Handling Hierarchy and Repeating Schematic Blocks in gEDA

Schematics often have blocks that get repeated several times. Here I describe how I deal with this situation in gschem with schematics, symbols, and a small script.

You can view the script's source code here.

You can download the source code from the table of attachments below.

Table of Contents

Blocks

To simplify things, consider a circuit board that has several blue LEDs with matching current limiting resistors.

Manual Copying and Updating

One way to handle this in gschem is to place, connect, and configure the first resistor and LED, and then manually copy this block each time you need another.

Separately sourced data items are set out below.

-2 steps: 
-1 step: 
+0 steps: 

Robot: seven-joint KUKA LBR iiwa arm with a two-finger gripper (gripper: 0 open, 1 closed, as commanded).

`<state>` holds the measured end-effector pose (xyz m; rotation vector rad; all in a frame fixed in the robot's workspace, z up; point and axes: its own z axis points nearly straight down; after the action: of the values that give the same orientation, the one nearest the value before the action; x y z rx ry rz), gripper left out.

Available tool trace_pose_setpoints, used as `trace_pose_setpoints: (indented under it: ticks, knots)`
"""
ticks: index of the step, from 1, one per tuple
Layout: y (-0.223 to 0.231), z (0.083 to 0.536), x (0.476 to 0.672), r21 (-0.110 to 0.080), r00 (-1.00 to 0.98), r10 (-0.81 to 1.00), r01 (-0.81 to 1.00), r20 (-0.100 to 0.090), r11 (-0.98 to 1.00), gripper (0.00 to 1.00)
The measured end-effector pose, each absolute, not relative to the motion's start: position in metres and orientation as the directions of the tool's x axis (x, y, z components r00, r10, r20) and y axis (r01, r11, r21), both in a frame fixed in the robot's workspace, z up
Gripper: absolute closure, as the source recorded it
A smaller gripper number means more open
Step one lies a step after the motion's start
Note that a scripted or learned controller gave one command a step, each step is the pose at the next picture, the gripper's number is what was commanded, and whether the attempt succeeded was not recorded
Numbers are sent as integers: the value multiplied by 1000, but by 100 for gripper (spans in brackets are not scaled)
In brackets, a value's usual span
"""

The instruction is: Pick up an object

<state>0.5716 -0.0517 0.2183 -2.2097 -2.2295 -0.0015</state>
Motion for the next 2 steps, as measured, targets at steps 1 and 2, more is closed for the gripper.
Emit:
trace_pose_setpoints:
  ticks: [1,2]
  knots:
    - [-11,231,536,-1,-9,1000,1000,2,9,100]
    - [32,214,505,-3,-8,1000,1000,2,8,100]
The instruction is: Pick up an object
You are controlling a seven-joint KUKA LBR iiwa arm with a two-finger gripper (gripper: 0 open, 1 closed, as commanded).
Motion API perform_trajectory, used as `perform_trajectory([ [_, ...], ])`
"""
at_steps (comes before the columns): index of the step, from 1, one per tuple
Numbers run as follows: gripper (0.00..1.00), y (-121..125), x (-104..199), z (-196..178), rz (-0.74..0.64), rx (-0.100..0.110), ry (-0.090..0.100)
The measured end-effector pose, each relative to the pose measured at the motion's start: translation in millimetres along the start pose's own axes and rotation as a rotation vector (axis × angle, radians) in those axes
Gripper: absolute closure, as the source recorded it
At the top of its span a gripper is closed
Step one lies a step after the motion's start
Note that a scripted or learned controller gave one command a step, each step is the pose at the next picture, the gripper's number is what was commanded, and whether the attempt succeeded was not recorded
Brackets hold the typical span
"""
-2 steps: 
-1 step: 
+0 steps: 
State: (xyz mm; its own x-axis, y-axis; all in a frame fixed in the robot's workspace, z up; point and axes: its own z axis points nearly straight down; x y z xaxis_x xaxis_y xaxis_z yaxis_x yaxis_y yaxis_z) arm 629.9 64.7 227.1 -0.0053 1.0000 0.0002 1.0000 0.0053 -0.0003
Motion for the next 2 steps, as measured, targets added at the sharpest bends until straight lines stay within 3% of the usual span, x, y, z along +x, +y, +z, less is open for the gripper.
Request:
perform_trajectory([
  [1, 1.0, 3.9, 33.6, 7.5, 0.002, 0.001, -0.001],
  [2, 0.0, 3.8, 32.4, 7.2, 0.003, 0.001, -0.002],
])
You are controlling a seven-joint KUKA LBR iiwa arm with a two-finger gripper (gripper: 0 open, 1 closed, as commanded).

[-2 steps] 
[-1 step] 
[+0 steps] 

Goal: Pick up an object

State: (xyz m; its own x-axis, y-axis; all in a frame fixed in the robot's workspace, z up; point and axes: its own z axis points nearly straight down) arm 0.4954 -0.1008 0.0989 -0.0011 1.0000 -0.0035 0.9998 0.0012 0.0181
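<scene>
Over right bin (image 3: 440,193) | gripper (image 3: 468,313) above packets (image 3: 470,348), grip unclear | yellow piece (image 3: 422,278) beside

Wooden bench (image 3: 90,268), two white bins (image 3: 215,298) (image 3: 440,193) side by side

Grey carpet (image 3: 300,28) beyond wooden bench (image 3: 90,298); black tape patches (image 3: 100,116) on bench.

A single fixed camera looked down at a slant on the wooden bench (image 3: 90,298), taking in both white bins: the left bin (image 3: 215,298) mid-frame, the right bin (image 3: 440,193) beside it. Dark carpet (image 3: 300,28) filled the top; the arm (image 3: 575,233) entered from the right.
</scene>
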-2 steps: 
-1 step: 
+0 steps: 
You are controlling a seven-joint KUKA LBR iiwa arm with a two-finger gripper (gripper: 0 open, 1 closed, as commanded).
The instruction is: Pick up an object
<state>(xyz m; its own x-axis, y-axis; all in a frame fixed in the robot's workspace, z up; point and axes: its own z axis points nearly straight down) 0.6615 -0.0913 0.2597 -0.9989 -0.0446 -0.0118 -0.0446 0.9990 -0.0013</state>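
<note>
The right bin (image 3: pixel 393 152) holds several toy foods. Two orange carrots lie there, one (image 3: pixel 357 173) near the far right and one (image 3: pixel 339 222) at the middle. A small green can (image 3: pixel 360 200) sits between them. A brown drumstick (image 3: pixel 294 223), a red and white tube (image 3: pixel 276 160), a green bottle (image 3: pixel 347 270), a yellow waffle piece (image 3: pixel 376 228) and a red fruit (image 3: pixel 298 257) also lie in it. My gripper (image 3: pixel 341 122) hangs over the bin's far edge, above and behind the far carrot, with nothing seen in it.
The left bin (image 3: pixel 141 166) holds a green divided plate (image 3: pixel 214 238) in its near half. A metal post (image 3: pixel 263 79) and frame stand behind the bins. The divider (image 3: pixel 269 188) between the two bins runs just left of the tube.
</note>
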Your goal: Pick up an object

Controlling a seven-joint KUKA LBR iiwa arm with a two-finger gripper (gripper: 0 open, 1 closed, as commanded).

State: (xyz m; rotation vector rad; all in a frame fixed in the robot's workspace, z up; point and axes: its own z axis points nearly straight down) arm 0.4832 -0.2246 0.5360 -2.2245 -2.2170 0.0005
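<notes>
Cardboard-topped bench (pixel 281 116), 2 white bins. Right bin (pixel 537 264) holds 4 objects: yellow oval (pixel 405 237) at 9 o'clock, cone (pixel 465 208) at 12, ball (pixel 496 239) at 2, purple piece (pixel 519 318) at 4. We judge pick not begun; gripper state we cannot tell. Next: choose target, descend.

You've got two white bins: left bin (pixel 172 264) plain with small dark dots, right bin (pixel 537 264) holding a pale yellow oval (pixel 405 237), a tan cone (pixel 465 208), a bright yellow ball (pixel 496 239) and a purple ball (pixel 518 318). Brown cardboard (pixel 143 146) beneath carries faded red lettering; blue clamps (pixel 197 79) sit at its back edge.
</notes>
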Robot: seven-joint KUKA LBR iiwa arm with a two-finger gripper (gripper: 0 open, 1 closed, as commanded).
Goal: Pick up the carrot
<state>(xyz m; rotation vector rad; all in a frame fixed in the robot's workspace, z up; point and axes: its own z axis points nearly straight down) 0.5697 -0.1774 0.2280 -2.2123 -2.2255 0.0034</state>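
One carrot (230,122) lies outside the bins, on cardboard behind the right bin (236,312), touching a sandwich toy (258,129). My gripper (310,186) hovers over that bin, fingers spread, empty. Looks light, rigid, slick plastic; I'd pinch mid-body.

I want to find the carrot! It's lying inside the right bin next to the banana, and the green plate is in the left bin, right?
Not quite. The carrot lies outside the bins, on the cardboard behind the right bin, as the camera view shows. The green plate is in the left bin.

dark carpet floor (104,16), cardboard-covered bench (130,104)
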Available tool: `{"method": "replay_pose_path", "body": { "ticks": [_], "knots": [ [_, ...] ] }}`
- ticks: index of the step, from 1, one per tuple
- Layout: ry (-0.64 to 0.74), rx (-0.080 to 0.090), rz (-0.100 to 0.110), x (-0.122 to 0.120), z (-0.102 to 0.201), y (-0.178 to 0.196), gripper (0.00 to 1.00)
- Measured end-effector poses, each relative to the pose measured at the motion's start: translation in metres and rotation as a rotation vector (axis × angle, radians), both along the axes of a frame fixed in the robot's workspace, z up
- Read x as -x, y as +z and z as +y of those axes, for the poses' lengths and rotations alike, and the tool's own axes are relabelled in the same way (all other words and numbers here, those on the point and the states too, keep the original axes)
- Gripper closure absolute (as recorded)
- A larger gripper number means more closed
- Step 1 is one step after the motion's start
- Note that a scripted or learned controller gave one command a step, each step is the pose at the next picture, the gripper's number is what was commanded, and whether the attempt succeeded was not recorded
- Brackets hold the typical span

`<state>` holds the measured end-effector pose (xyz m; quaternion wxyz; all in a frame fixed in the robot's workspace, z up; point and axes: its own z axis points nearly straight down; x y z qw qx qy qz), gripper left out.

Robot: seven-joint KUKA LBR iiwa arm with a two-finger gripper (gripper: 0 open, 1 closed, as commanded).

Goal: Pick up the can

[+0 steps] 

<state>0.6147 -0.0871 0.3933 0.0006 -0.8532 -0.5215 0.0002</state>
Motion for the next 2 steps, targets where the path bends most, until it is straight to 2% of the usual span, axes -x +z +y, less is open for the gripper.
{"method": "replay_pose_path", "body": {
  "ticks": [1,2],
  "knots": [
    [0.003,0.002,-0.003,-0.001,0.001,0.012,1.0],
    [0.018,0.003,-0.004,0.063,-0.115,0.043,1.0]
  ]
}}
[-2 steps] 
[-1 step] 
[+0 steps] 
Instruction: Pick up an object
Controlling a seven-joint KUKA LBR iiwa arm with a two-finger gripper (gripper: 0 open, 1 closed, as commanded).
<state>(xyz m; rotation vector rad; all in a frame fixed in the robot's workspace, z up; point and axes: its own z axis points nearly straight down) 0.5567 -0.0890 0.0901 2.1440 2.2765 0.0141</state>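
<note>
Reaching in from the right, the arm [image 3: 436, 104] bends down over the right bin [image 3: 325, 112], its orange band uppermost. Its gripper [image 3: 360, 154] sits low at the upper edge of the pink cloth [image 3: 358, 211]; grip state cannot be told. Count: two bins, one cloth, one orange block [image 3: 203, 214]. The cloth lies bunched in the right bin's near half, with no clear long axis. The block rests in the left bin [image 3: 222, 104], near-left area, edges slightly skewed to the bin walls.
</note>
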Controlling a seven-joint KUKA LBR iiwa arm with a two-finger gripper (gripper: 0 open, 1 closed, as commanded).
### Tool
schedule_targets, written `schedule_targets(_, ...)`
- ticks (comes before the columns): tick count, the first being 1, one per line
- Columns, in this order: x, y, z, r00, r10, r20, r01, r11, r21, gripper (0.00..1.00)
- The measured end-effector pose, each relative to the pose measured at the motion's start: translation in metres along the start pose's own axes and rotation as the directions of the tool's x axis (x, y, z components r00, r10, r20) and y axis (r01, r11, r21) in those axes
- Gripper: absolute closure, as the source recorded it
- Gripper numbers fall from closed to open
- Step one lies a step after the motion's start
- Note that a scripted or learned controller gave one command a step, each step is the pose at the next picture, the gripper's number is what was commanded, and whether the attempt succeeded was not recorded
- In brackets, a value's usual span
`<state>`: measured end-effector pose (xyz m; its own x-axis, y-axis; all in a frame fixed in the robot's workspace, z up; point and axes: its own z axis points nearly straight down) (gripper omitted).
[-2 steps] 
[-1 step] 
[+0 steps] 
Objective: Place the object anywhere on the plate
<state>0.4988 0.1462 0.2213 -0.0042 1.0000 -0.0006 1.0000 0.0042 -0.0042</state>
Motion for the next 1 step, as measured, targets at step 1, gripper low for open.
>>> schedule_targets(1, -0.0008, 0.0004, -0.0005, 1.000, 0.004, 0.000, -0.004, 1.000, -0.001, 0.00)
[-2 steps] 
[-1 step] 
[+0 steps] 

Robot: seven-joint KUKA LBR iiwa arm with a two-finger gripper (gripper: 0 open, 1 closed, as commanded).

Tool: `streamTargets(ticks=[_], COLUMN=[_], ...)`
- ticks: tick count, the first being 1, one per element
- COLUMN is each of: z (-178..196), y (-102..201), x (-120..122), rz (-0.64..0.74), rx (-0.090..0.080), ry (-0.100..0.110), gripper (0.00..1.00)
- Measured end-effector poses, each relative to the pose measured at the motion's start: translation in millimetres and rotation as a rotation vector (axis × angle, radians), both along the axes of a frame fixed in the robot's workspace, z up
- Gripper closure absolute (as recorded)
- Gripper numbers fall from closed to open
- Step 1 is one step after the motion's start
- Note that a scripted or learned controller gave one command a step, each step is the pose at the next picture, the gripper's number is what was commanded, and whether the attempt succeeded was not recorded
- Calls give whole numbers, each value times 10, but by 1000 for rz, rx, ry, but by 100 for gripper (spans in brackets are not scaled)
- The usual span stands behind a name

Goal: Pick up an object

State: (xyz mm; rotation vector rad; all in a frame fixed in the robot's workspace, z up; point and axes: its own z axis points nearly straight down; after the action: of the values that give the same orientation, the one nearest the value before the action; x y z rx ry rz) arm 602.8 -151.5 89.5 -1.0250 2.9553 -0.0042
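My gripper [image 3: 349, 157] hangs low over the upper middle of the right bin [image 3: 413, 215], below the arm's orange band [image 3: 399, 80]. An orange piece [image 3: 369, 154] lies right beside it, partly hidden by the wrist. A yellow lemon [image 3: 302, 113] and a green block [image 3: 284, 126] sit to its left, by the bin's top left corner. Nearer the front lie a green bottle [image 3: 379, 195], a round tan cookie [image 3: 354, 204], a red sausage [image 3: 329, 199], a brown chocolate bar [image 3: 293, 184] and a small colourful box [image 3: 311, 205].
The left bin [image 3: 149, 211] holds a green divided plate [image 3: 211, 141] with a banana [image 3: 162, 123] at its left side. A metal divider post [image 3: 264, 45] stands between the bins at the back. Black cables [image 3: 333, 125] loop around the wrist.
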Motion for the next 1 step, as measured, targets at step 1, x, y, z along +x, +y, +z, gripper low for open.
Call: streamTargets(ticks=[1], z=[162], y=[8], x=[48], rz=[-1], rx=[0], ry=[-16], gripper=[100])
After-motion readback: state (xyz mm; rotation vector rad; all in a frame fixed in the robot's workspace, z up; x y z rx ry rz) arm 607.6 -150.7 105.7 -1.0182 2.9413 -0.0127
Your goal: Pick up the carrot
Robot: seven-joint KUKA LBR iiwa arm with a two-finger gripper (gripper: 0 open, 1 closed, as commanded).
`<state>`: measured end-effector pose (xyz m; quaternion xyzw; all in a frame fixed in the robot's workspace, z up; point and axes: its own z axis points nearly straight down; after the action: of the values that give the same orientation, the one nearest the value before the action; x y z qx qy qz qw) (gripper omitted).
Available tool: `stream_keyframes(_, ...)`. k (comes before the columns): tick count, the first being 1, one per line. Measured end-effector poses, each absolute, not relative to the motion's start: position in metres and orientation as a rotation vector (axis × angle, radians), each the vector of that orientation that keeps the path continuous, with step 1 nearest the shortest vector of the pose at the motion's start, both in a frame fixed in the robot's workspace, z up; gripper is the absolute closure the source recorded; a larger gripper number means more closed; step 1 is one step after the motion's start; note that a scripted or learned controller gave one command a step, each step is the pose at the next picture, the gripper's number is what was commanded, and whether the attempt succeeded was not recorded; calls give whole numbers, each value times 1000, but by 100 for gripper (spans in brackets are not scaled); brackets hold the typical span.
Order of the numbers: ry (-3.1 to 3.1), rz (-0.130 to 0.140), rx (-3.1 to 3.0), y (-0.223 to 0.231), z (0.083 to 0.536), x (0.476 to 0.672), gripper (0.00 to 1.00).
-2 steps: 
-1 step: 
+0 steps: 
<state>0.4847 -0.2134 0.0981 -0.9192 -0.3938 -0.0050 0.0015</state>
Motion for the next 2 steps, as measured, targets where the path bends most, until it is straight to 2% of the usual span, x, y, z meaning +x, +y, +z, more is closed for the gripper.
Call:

While this is simple enough, it has the disadvantage that any change you make to one block has to be manually incorporated into the others. For example, if you change your mind on the current limiting resistor value, you have to find all the current limiting resistors and update them individually. As you load up these basic components with details like footprints, catalog numbers, prices, etc., updating a repeated block can become even more tedious.

Hierarchy and Block Instantiation

Here is a summary of what I do in these cases instead:

• Create a separate schematic file representing a single block, using special refdes names for the block's I/O.
• Create a symbol to represent the block, using special pinlabel names for the block's pins.
• Use the block-net-rename.scm script to instantiate any number of blocks.
• Insert the instantiated blocks as needed in my schematic.

It takes some setup, but if the blocks are complex enough or are repeated enough times, it can be worth the effort.

The details are explained in the remainder of this section.

Block Schematic

In a separate schematic file, place and configure the components of the block. Include input and output symbols from the gschem component library to represent the inputs and outputs for the block. Here is an example schematic for a blue LED, saved in a file called led-blue-block.sch:

The refdes for the input and output are labeled LED_ANODE_{n} and LED_CATHODE_{n}. Later, a script will substitute a block number for the "{n}" when instantiating this block schematic.

Block Symbol

In a separate symbol file, draw a graphical representation of the block. Here is an example symbol for the blue LED block, saved in a file called led-blue-block.sym:

I have made the pinlabel values for the pins temporarily visible for the screen shot. They match the corresponding refdes of the block schematic: LED_ANODE_{n} and LED_CATHODE_{n}. Again, the script will substitute a block number for the "{n}" when instantiating this block symbol.

The attribute labeled LED_BLUE_{n} is named block-rename to tell the script to substitute the "{n}" here as well. It is there to identify the block when the instantiated symbol is included in the schematic.

I've made the source attribute temporarily visible, too. Again, the script will substitute the "{n}" with a block number. In my workflow (using yar) the final, renumbered schematic files end with the extension .renum, so this source line will ultimately link an instantiated symbol to its corresponding instantiated schematic. It is important to get the source attribute right because this is how gsch2pcb follows the hierarchy to pick up the block schematics. It is also what gschem uses to implement the "Hierarchy/Down Schematic" command.

Instantiation Script

The block schematic and symbol created above are not used in your schematic directly. Instead, they act as templates for the block-net-rename.scm script so it can instantiate as many blocks as you need in your schematic. For example, if you need three blue LEDs in your design, you could instantiate them like so:

  $ ./block-net-rename.scm -n 1 -o led-blue-block_1.sch led-blue-block.sch
  $ ./block-net-rename.scm -n 1 -o led-blue-block_1.sym led-blue-block.sym

  $ ./block-net-rename.scm -n 2 -o led-blue-block_2.sch led-blue-block.sch
  $ ./block-net-rename.scm -n 2 -o led-blue-block_2.sym led-blue-block.sym

  $ ./block-net-rename.scm -n 3 -o led-blue-block_3.sch led-blue-block.sch
  $ ./block-net-rename.scm -n 3 -o led-blue-block_3.sym led-blue-block.sym

At this point, the script will have created three new schematic files, and three new symbol files named as specified by the -o command line option.

For example, here is what the instantiated schematic for block 3, led-blue-block_3.sch, looks like:

and here is what the instantiated symbol for block 3, led-blue-block_3.sym, looks like:

Using Instantiated Blocks

Finally, just insert the instantiated blocks as needed into your schematic. Here is an example fragment of a schematic using the instantiated blocks:

Updating Blocks

To update a block, just modify the base block schematic or symbol files, and rerun the block-net-rename.scm script on them. This will re-instantiate the blocks with the modified information.

I don't run the instantiation script manually as described above. Instead I use Make to do this automatically whenever an underlying block schematic or symbol has been modified.